The potential pitfall of the evaluation of HCC vascularity by using FP-MRI is that the arterioportal shunting (APS) coexists with HCC. APS breaks the equilibrium of normal dual blood supply to the liver tissue and affects the blood flow in tumors, the enhancement of tumors might be changed depending on the degree and location of the shunting[31-33]. Large HCC might be enhanced poorly, and the vascularity might be underestimated because of the limited amount of contrast material passed through the tumor bed. The SS in three patients with APS associated with HCC (mean, 40% per second) was lower than the mean value of the patients (mean, 69% per second). Nevertheless, when the APS coexisted with HCC, the vascularity of HCC evaluated by using FP-MRI should be with caution, only when the shunting disappeared after embolization, was the vascularity of HCC assessed correctly.

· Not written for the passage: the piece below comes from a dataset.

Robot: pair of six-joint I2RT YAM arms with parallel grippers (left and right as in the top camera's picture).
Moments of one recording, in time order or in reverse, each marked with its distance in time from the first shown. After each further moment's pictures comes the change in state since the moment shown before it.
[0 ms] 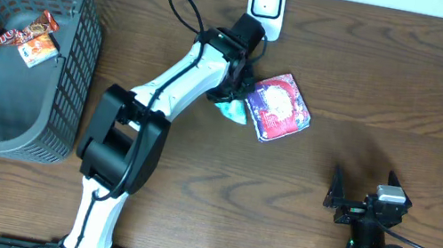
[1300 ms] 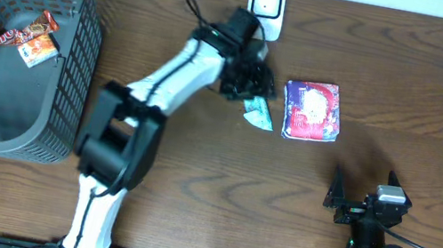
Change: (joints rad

The discrepancy between SS and DSA in assessment of the HCC vascularity derived from T1 weighted FP-MRI was within group III and group I. When SS showed hypervascularity in five lesions, DSA demonstrated hypovascularity. SS showed hypovascularity in two lesions, DSA, however, demonstrated hypervascularity. The differences between these two techniques were due to the pattern of contrast media administrated. The contrast media were administered through I.V. before MRI performance and through hepatic artery during DSA. As a result, the extrahepatic blood supply could not be revealed by DSA during arterial phase. This is the limitation of DSA in evaluation of HCC vascularity. On the other hand, the two sections of axial or coronal MR imaging not correlating with DSA point by point might contribute to their difference.

In summery, T1 weighted FP-MRI has been proved to be practical and noninvasive in assessment of the vascularity, and provides semi-quantitative criteria for the selection of patients to be treated with TACE or other ablation in their initial therapy and during follow up.